I know that many people ask me questions about massage and their back pain, so this week let's take a look at some questions you should be asking your massage therapist and the answer to the common question about curing backache ...

5 things you should be asking your massage therapist

Finding a fantastic massage therapist that you click with is a great feeling. When you start your massage journey, you and your therapist need to be on the same page about what goals you want to kick, what you do like, don't like, what you're worried or curious about, and how they can help you achieve results.

So, what are some of the questions you should be asking your massage therapist?

What type of massage do I need?

Usually, when you see a massage therapist, you have a sore something, a niggle here, an ache there, or an ongoing ailment you need help with. Massage therapy has many branches, each designed to help with specific complaints or deal with things on a broader level. Your massage therapist should be able to discuss with you the different types of treatment options and which one would be most beneficial to you.

What level of pressure will you use?

Interestingly, I ask my clients what they like, as different people have different levels of tolerance and preferences when it comes to massage therapy. Some like their therapist to really dig deep, whereas others might prefer the lighter touch. Ask your therapist about the different pressure levels they may use, and don't be afraid to speak up if the pressure doesn't feel right! Honestly, we are never offended and much prefer it when you tell us what you like.

What if something out of the ordinary happens?

If you're worried about something happening during your massage, such as falling asleep, getting ticklish, or not shaving your legs, chat to your therapist before your massage to ease your mind.

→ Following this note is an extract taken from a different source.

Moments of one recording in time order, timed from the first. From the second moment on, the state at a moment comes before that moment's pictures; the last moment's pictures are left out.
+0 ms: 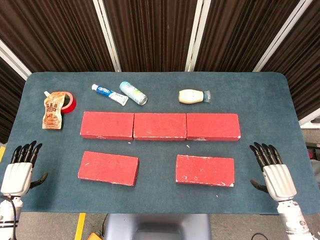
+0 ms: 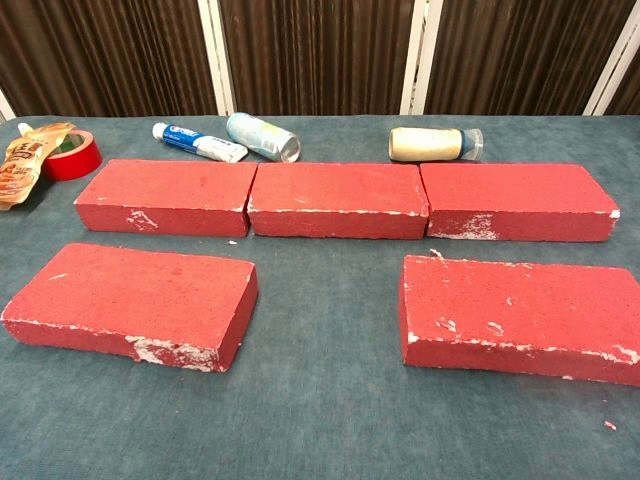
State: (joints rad) left arm -0.16 -1.24 -0.07 -1.51 1.42 1.43 0.17; right arm 0.11 -1.18 0.01 -1.68 -1.60 1.47 -0.10
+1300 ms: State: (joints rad) left arm -0.37 -0.90 -0.10 -2.04 1.16 1.02 0.28; right arm 0.12 -1.16 0.02 -1.67 -1.56 1.44 -0.05
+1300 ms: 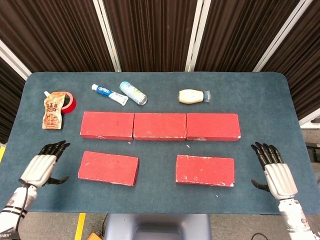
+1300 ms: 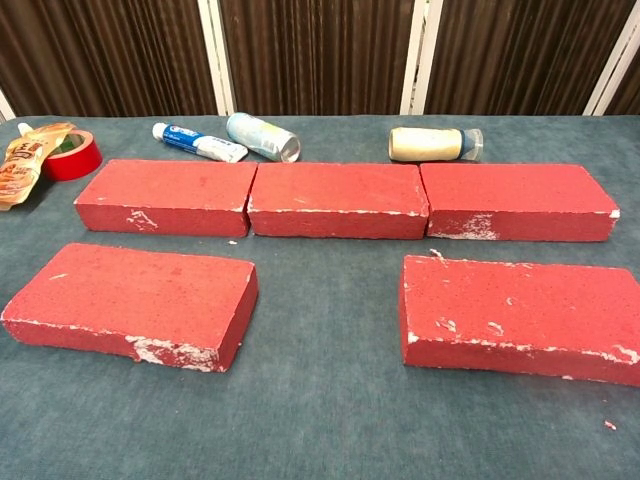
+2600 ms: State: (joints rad) left arm -0.73 -1.25 -0.08 -2.13 0.64 1.20 0.70; right arm 0.13 -1.17 0.03 -1.66 -1.54 1.41 -0.05
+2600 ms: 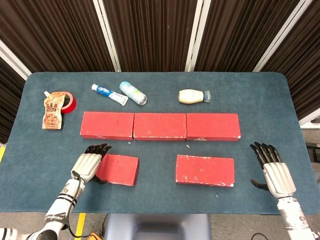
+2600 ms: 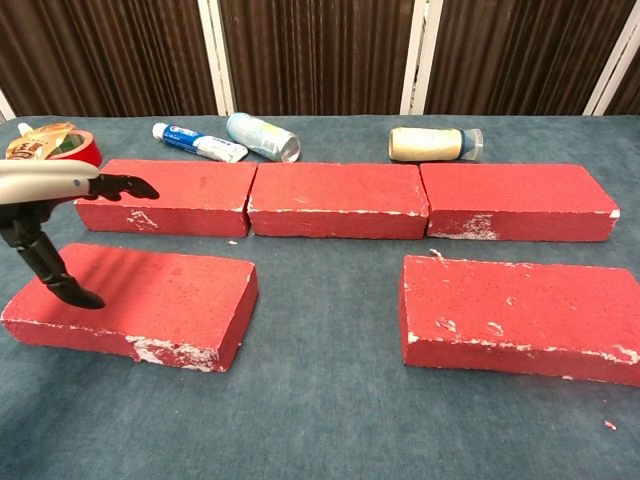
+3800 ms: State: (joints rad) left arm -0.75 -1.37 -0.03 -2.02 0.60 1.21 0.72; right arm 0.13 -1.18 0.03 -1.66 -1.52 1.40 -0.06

Women come in and apologise for not shaving their legs. I don't care at all. It happens almost every day. Most men don't shave their legs, and I'm just as happy to work on them! Lots of things considered 'out of the ordinary' actually happen more often than you think, so it can be a relief to address the elephant in the room to keep you both in the loop and aware of it.

Can I have a silent massage?

Quite often, people are afraid to insult or upset their massage therapist by politely letting them know they prefer not to have a chat during their treatment. Your comfort level should be at the top of your and your therapist's priority list, so if you're going in hoping to get the silent treatment and instead get to make small talk the entire time, let your therapist know. You won't insult them! And if you do, it's probably time to find a new therapist.

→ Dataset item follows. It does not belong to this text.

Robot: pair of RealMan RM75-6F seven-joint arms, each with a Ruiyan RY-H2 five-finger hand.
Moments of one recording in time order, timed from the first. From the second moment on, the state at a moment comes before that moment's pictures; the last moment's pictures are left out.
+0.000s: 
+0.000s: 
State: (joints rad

How am I going to feel in the morning?

It's important to know what to expect after a massage, so you're not caught by surprise when you wake up a bit tender or with some other unexpected effect. This is normal because the muscles worked with during a deep tissue massage may not have been touched or manipulated often, if ever. Soreness may feel in the days after like a good workout. It may feel mild or moderate and should fade over the days following treatment. Before you hop off the table and get on your way, ask your therapist how you might feel in a few hours or days so you can be prepared instead of surprised. Your massage therapist should also give you some advice to reduce any short-term side effects.